それはさておき、『ホワイトハウスダウン』。『紀元前1万年前』(だっけ)での驚くべき何もなさで、人生さえも捨て去ってしまったんじゃないかと思えたエメリッヒ渾身の一作といっていいんじゃないでしょうか。ホワイトハウスがそこにあれば、「みつけて壊そう」ってあまちゃんなノリでそれを見事に調理してくれるという才能が一人いるといないとでは現代アメリカ映画全体のノリもまた変わってくるんじゃないでしょうか。大統領にジェイミー・フォックスだもんね。デンゼルだったらホワイトハウス壊れないもんね。ウィル・スミスだったら町とか星とかまで壊れるもんね。それで、チャニング・テイタムだもんね。ホワイトハウスにホワイトのタンクトップといったらこの人というわけだね。でも何よりマギー・ジレンホールあなたが好きです。判断を下すのも仰ぐのも迷うのも彼女の手にかかっていたらわたしはすべて許します。

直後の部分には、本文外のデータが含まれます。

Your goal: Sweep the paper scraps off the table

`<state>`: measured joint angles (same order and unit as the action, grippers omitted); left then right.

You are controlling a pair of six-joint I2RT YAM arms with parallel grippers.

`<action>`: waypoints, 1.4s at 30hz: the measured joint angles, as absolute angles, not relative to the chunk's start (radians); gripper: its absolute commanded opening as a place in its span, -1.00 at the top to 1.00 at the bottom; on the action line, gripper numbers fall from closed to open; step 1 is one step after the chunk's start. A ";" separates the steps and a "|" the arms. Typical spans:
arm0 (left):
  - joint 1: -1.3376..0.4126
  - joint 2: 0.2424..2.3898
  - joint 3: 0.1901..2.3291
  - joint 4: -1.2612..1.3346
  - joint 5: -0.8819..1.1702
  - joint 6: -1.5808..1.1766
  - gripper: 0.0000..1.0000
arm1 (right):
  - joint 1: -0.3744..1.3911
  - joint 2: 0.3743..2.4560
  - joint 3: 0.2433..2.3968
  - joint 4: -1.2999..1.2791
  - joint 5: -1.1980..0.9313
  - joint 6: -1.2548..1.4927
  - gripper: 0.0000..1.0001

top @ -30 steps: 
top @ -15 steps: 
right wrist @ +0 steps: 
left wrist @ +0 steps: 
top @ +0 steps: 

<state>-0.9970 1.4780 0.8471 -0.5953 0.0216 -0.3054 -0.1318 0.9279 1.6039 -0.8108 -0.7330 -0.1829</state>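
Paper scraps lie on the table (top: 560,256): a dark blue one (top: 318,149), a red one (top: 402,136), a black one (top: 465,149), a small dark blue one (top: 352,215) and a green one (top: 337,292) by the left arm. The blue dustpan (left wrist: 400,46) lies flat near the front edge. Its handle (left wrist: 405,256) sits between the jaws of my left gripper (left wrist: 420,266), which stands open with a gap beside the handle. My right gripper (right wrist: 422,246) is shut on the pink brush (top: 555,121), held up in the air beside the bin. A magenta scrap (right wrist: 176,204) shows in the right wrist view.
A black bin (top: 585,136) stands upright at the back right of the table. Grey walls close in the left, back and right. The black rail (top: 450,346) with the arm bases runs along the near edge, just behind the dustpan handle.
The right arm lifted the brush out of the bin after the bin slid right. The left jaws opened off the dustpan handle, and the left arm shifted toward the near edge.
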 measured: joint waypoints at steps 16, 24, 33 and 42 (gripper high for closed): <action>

学芸で旗振りを演じる役目なんていう会話の伏線を電光石火で回収してみせるあの子の一人舞台。ホワイトハウスが途端に硫黄島になり、かくしてアメリカは救われるのです。とても美しい。大統領もタンクトップも形無し。マギーはいつもの笑顔。かわいい。エイブに敬礼。今年はこれに尽きる。